→ Exercise brief:
Would you return every line of the listing below that has "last" in it?

→ Data excerpt:
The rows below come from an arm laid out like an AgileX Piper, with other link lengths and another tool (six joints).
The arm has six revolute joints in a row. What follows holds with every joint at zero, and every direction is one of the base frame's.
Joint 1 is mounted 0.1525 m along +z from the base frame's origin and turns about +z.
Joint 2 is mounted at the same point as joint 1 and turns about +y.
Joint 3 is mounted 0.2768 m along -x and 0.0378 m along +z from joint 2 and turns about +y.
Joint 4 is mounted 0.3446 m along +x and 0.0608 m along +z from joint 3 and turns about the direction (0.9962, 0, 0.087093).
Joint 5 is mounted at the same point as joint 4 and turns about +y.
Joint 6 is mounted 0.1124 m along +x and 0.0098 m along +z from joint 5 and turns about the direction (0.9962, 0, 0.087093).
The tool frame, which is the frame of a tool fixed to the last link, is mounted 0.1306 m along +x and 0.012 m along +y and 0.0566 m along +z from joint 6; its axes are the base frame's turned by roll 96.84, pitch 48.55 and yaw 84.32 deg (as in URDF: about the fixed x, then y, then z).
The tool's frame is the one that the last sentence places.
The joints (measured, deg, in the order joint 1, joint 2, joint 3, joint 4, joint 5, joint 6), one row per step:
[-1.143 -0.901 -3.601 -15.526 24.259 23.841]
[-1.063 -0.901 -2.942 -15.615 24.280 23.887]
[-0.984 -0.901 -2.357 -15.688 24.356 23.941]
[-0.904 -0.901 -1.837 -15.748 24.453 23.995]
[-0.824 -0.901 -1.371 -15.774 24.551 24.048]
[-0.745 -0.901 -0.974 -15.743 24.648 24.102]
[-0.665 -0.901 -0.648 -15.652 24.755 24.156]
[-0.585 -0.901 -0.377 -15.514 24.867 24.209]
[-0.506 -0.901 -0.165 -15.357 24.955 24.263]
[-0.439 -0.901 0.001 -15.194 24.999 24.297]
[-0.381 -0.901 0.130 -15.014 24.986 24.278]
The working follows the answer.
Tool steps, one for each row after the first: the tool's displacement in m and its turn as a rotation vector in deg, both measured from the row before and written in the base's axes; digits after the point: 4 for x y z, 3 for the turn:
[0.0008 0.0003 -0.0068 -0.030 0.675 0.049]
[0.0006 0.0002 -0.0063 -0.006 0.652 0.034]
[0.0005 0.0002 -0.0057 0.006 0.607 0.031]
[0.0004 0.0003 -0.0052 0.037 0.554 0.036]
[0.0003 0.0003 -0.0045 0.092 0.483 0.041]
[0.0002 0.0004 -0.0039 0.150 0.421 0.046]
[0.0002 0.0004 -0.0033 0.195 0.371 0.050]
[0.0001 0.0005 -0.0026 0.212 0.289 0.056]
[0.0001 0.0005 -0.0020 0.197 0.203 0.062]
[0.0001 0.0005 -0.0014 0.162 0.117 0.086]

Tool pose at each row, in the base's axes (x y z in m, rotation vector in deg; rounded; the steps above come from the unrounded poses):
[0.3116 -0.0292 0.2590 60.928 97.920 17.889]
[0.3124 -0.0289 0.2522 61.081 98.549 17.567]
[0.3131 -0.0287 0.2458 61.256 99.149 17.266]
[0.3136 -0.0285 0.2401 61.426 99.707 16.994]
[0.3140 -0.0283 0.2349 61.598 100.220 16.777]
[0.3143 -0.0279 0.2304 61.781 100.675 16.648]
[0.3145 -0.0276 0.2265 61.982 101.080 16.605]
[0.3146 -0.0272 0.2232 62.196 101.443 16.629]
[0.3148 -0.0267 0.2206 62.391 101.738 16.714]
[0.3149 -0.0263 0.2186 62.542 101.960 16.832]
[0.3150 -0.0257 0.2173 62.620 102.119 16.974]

→ Reply:
The tool frame, which is the frame of a tool fixed to the last link, is mounted 0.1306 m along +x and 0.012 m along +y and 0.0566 m along +z from joint 6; its axes are the base frame's turned by roll 96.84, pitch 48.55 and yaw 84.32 deg (as in URDF: about the fixed x, then y, then z).
The tool's frame is the one that the last sentence places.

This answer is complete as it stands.